=== Section Start ===
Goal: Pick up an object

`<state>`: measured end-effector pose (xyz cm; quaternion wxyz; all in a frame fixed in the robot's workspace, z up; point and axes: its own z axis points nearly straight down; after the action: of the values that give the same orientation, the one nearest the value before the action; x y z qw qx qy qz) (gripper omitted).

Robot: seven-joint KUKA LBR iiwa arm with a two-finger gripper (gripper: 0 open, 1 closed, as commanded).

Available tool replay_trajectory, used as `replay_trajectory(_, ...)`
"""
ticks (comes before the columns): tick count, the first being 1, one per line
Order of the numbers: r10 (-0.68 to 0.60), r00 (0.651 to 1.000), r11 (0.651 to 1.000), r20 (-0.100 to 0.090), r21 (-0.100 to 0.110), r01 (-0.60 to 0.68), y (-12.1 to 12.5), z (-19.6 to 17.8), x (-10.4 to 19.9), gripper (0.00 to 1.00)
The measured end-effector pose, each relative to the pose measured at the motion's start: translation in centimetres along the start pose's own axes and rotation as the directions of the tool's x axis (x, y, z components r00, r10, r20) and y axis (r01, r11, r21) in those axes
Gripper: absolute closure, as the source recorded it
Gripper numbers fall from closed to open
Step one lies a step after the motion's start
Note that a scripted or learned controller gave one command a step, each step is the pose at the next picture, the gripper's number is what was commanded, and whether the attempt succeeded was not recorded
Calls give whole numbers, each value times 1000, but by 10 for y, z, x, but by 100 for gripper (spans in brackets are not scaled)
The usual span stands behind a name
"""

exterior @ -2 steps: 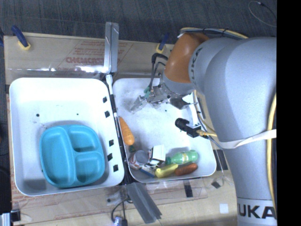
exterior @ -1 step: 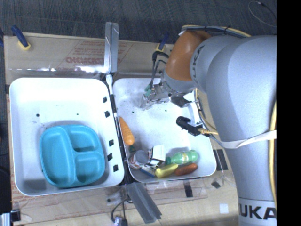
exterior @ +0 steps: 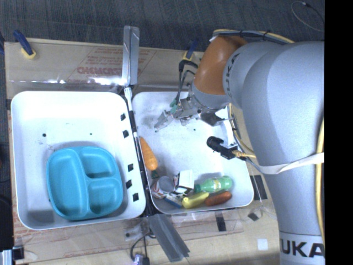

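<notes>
My gripper (exterior: 161,120) hangs low over the bare upper-left floor of the right bin (exterior: 182,150), with nothing visibly held in it. An orange carrot (exterior: 148,154) lies against that bin's left wall, just below the gripper. Along the front wall sit a green bottle (exterior: 213,184), a yellow banana-like piece (exterior: 194,201), a reddish-brown piece (exterior: 219,199) and a small white box (exterior: 185,178). All of these lie apart from the gripper.
The left bin (exterior: 66,115) holds a blue divided plate (exterior: 85,182) at its front. A metal divider (exterior: 130,57) stands between the bins. The grey arm (exterior: 276,104) covers the right bin's right side. A black fitting (exterior: 219,146) juts out beneath the arm.
</notes>
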<state>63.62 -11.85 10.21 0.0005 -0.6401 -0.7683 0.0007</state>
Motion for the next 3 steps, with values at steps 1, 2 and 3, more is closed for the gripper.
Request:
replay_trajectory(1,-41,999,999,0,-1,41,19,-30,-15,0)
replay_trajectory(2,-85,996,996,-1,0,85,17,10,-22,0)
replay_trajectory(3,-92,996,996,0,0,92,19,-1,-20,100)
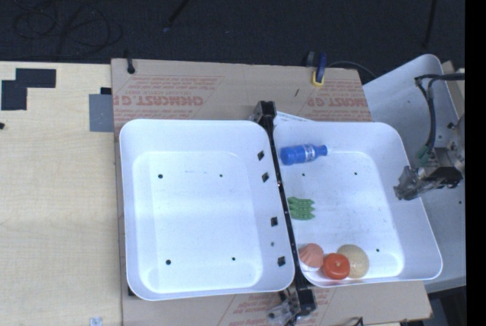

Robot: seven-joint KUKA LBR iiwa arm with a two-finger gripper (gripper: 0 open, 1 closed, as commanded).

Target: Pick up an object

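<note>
Cardboard-covered counter (228,89) carries 2 white bins; the right bin (383,134) holds a blue bottle (302,154), green item (301,209) and 3 round objects (334,262). Pincer (410,184) sits at its right rim, state indeterminable

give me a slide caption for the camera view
Gripper at right bin's edge; blue bottle, green item and three round pieces inside.

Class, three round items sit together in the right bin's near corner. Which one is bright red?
The middle one, the red disc. The pinkish one lies to its left and the pale tan one to its right.
</note>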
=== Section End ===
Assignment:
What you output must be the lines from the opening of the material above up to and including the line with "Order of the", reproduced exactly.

Reply to the exercise:
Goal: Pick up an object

`<state>`: measured end-effector pose (xyz cm; quaternion wxyz; all in a frame fixed in the robot's workspace, z up; point and axes: its own z axis points nearly straight down; after the action: of the values that give the same orientation, the one nearest the value before the action; x y z qw qx qy qz) (gripper omitted).

Robot: seven-joint KUKA LBR iiwa arm with a two-finger gripper (gripper: 0 open, 1 closed, as commanded).

Available tool replay_trajectory, used as `replay_trajectory(_, ...)`
"""
ticks (comes before the columns): tick count, the first being 1, one per line
Order of the numbers: r10 (-0.68 to 0.60), r00 (0.651 to 1.000), r11 (0.651 to 1.000), r20 (-0.100 to 0.090), r21 (-0.100 to 0.110), r01 (-0.60 to 0.68), y (-12.1 to 12.5), z (-19.6 to 17.8), x (-10.4 to 19.9), gripper (0.00 to 1.00)

Besides this answer, the exercise requires nothing else.